The vaseline incident was one of the first publicised 'doctoring' (using unfair means to enhance the swing or seam abilities) of the cricket ball by a bowler, when it was alleged John Lever rubbed Vaseline onto one side of the ball so it would swing better.

== History==
The incident occurred in the third test in Chennai (on 14-19 January 1977), with India 2-0 down in the series after heavy defeats in Delhi and Kolkata. Ball tampering regulations allow the application of sweat and saliva (naturally produced substances) to the cricket ball in an attempt to shine one side. Other means of altering the ball's condition, such as applying Vaseline, were banned.

Lever, and his bowling partner Bob Willis, both found themselves suffering from sweat falling into their eyes. It was suggested, naively, by the team physiotherapist that they apply strips of gauze covered with Vaseline above their eyes to divert sweat from their forehead away. In play these were found to slip, and Willis removed his. Eventually Lever also removed his and lay the gauze on the ground near the stumps where it was noticed by the umpires and Indian team, but not before he had used sweat from his forehead to shine the ball.

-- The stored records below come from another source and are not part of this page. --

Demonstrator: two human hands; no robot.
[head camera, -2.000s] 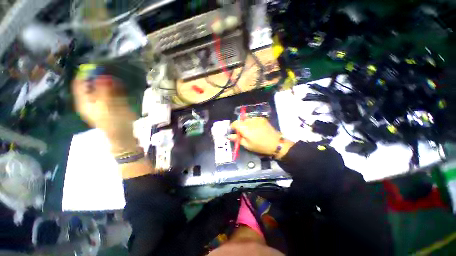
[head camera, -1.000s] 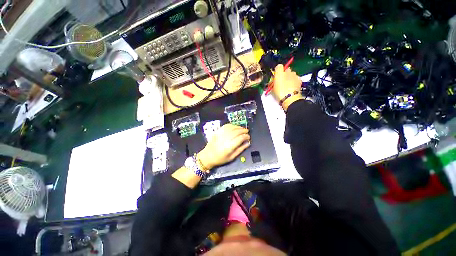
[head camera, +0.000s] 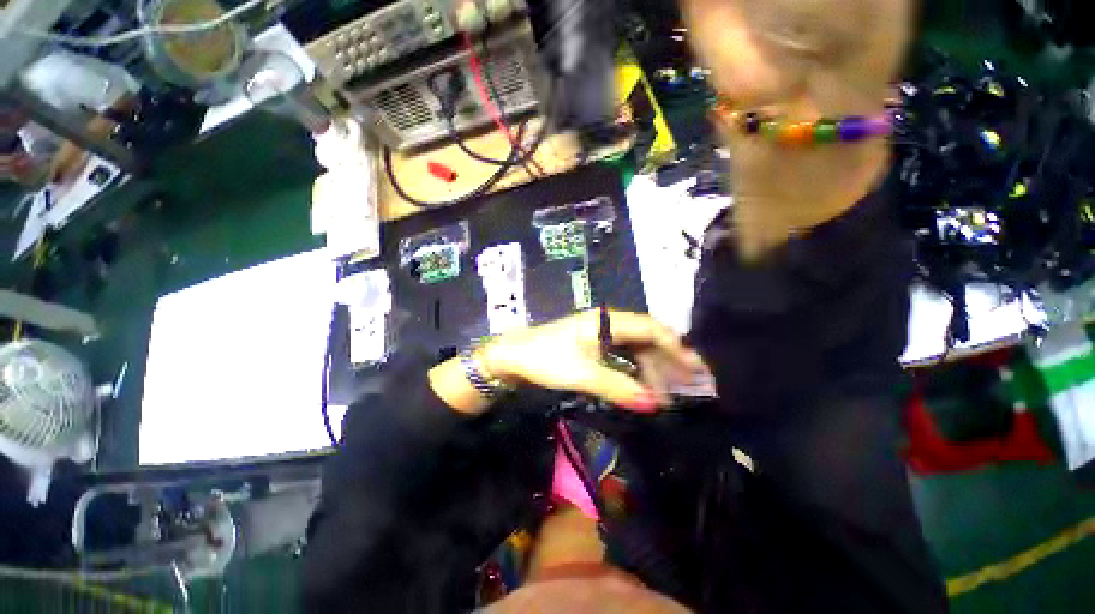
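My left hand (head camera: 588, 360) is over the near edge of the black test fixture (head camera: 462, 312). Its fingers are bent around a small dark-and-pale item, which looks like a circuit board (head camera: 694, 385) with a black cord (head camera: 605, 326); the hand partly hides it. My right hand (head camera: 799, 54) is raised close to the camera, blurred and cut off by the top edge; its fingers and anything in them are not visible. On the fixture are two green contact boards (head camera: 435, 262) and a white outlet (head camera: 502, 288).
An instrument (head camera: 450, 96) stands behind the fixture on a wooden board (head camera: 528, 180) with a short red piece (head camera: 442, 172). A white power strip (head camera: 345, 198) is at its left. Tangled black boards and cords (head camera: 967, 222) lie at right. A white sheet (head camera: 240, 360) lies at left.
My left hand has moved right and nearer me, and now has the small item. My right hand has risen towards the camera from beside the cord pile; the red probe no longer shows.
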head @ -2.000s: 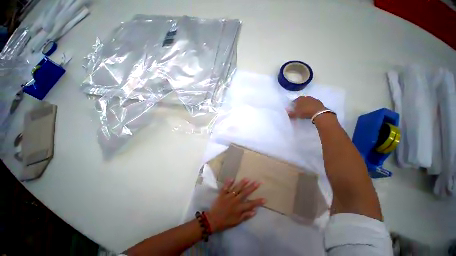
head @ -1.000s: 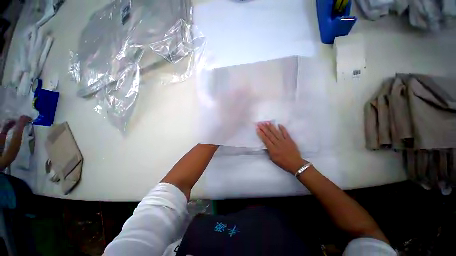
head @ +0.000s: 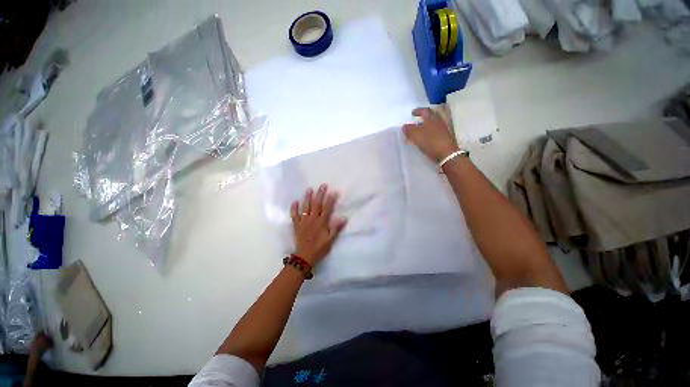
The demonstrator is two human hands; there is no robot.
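Note:
A handbag lies flat under thin white tissue paper, its beige-grey shape showing through. My left hand lies on the paper near the bag's left part, palm down, fingers spread. My right hand is at the upper right corner of the wrapped bag, fingers bent at the paper's edge, just below the blue tape dispenser. A small beige patch shows beside its fingers. Whether it pinches the paper cannot be told. A white sheet lies beyond the bag.
A blue dispenser and label sheets are at the upper right. A tape roll lies at the top. Packed bags are at left, unpacked handbags at right, another handbag lower left. Another person's hand shows at the left edge.
The tissue, folded up over the bag a second ago, now lies flatter. My left hand has come out from beneath it and rests on top. My right hand has moved up to the far right corner.

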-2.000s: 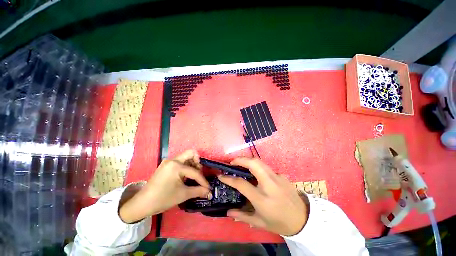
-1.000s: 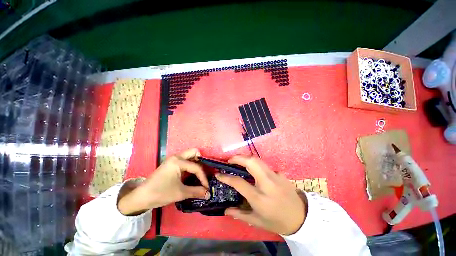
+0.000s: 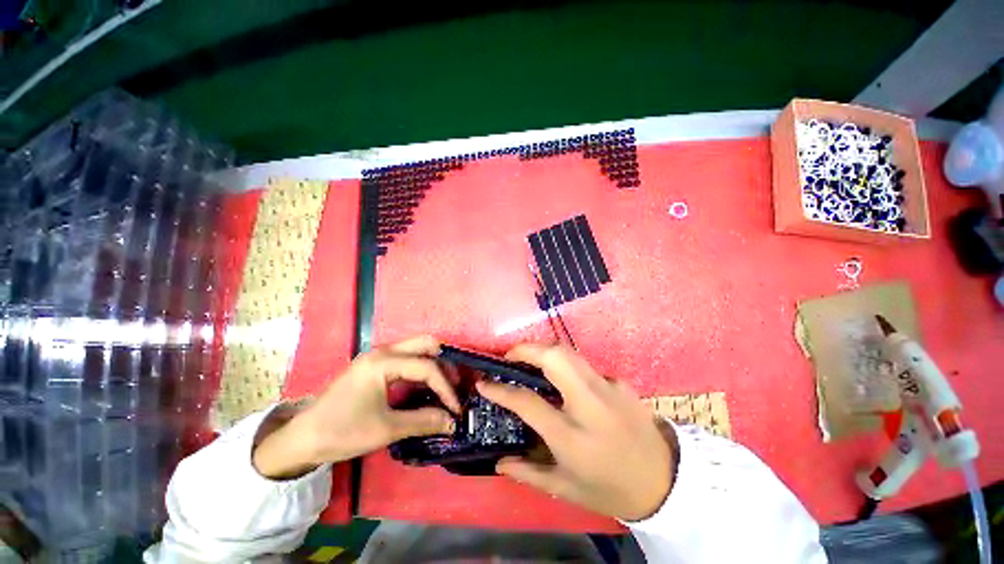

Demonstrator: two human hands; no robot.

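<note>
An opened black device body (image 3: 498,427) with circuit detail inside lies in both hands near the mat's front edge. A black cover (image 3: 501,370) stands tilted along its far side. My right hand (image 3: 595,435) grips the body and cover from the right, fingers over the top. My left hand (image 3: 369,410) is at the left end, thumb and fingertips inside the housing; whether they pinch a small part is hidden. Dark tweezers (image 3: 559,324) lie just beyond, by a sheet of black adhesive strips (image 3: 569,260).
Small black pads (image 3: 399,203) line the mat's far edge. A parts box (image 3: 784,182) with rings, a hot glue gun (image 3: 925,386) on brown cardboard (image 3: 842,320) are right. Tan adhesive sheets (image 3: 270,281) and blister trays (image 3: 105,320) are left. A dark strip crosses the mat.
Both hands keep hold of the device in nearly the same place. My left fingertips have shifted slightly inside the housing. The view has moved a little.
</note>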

Bishen Singh Bedi, the under pressure captain of the Indian cricket team, was not convinced the Vaseline was to keep sweat out of the eyes. He said Lever had used unfair means to shine the ball. The English paceman’s habit of rubbing the ball over his eyebrows every now and then was also noticed. Tests on the cricket ball revealed presence of greasy substance. Whether the Vaseline had been intentionally applied to the ball or not was later disputed, and Lever's previous performances on the tour questioned.